Restate all of the data exactly.

Entries provided ->

*** Block opens ***

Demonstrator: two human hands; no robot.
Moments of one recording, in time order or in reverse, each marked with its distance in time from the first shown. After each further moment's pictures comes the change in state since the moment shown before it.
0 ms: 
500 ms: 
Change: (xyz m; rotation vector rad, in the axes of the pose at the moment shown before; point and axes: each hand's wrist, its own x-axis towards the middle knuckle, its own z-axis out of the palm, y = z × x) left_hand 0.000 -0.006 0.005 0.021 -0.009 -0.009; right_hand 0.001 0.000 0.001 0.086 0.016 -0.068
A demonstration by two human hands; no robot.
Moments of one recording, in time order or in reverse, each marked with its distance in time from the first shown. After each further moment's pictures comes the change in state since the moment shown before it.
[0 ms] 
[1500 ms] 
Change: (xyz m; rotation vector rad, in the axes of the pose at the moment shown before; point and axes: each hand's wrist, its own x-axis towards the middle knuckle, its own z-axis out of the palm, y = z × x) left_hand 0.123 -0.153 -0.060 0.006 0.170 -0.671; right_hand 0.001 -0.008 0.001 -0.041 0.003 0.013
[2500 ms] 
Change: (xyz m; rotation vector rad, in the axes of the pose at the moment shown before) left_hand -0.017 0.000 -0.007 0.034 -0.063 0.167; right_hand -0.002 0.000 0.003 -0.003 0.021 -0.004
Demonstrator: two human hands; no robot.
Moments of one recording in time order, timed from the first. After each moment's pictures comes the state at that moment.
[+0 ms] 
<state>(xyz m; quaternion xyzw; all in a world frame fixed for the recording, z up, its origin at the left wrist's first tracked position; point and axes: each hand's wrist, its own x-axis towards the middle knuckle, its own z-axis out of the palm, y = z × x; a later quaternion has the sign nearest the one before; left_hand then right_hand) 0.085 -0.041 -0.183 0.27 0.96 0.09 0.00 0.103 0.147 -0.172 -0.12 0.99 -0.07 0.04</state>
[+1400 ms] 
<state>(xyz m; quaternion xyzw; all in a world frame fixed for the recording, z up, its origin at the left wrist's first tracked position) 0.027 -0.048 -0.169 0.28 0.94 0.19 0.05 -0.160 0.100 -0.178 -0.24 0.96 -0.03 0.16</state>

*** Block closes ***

Result for this exercise ->
Demonstrator: two human hands; no robot.
Moments of one recording, in time order or in reverse, each marked with its distance in time from the first shown. After each further moment's pictures comes the change in state since the moment shown before it.
0 ms: 
500 ms: 
Change: (xyz m; rotation vector rad, in the axes of the pose at the moment shown before; point and axes: each hand's wrist, its own x-axis towards the middle knuckle, its own z-axis out of the palm, y = z × x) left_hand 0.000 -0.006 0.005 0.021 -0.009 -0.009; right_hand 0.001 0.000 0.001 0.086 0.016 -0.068
A demonstration by two human hands; no robot.
Moments of one recording, in time order or in reverse, each marked with its distance in time from the first shown. After each further moment's pictures comes the change in state since the moment shown before it.
[0 ms] 
[1500 ms] 
Change: (xyz m; rotation vector rad, in the axes of the pose at the moment shown before; point and axes: each hand's wrist, its own x-axis towards the middle knuckle, its own z-axis out of the palm, y = z × x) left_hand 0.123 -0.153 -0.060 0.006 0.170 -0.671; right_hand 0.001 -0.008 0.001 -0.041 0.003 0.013
[2500 ms] 
Change: (xyz m; rotation vector rad, in the axes of the pose at the moment shown before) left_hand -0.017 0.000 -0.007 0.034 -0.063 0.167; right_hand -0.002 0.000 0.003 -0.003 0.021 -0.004
Demonstrator: two human hands; no robot.
Moments of one recording in time order, timed from the first. After each moment's pictures comes the state at that moment.
[+0 ms] 
<state>(xyz m; quaternion xyzw; all in a world frame fixed for the recording, z up, its origin at the left wrist's first tracked position; point and axes: each hand's wrist, its own x-axis towards the middle knuckle, its own z-axis out of the palm, y = z × x; a later quaternion has the sign nearest the one before; left_hand then right_hand) 0.085 -0.041 -0.183 0.27 0.96 0.09 0.00 0.103 0.147 -0.172 -0.12 0.99 -0.07 0.04</state>
[+1400 ms] 
<state>(xyz m; quaternion xyzw; all in a world frame fixed for the recording, z up, its origin at the left wrist's first tracked position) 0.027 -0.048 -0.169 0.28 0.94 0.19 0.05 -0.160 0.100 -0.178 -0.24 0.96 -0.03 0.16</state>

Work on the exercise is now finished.